┌─ Information supplied
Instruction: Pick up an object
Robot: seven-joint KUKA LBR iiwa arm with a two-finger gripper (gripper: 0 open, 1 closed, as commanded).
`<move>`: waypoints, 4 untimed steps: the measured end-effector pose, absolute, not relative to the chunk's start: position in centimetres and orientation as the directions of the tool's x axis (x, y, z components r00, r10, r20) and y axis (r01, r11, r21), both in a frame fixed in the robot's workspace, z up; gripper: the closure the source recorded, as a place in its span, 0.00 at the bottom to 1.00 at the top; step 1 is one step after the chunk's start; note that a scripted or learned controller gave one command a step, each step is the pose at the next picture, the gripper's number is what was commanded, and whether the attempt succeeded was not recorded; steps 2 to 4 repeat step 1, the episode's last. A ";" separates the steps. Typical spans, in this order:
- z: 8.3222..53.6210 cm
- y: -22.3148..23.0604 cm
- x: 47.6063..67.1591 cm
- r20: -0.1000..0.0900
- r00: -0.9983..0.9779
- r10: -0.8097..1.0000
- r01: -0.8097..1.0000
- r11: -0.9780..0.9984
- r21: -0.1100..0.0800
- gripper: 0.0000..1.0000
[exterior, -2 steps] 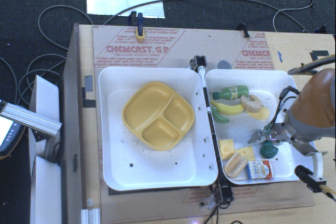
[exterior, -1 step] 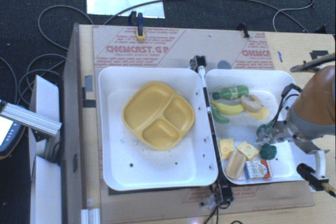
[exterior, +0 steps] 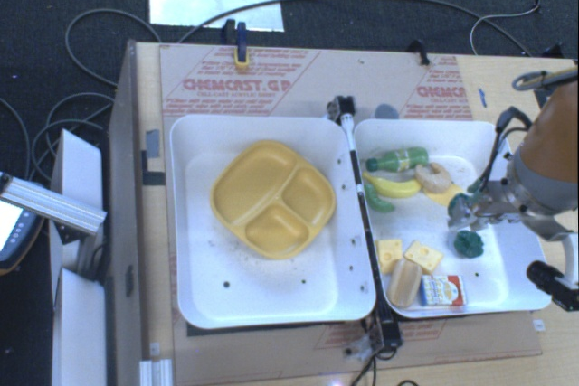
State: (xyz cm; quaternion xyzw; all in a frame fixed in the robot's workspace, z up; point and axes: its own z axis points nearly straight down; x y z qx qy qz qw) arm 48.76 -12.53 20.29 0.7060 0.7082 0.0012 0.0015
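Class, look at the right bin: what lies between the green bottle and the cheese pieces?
In the camera view, the banana lies between the green bottle and the cheese pieces.

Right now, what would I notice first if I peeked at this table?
Probably the big yellow plate with compartments, alone in the left white bin. Next, the pile of toy food in the right bin: a green bottle, a banana, cheese cubes. The robot's gripper hovers just above a small green toy.

Divided plate (exterior: 274,198) in left bin (exterior: 204,285); right bin (exterior: 507,285) has bottle (exterior: 396,161) at 11 o'clock, carton (exterior: 441,290) at 6.
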 end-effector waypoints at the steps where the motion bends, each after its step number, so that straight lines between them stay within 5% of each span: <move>1: 18.4 -7.9 57.6 0.001 -0.004 1.000 1.000 0.004 0.002 1.00; 4: 18.4 -7.9 57.6 0.001 -0.004 1.000 1.000 0.004 0.002 1.00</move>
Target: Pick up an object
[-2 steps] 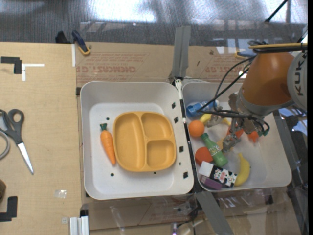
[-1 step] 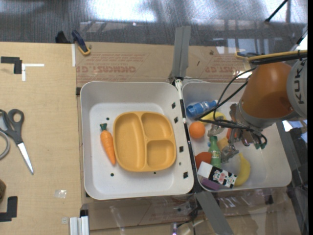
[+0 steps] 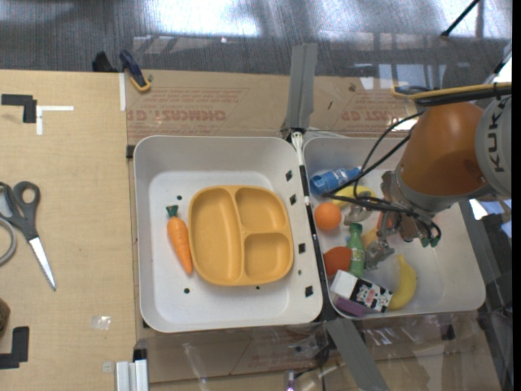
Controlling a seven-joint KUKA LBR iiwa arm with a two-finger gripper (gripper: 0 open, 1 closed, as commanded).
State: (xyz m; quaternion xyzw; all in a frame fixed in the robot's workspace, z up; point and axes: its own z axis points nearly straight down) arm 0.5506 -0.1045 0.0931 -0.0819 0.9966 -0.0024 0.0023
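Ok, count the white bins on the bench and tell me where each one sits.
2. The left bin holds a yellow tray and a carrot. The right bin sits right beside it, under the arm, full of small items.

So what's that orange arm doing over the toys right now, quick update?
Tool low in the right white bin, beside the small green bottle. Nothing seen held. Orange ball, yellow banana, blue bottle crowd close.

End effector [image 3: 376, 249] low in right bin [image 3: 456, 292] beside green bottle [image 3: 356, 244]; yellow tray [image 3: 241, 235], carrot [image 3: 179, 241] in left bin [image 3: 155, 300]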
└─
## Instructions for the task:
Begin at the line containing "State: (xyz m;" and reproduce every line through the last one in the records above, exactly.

## Reply:
State: (xyz m; quaternion xyzw; all in a frame fixed in the robot's workspace, z up; point and axes: its own z axis points nearly straight down) arm 0.5506 -0.1045 0.0931 -0.0819 0.9966 -0.0024 0.0023
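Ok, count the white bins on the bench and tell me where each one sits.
2. The left bin holds a yellow tray and a carrot. The right bin sits right beside it, under the arm, full of small items.

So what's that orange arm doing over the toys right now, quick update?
Tool low in the right white bin, beside the small green bottle. Nothing seen held. Orange ball, yellow banana, blue bottle crowd close.

End effector [image 3: 376, 249] low in right bin [image 3: 456, 292] beside green bottle [image 3: 356, 244]; yellow tray [image 3: 241, 235], carrot [image 3: 179, 241] in left bin [image 3: 155, 300]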

The full output has been given.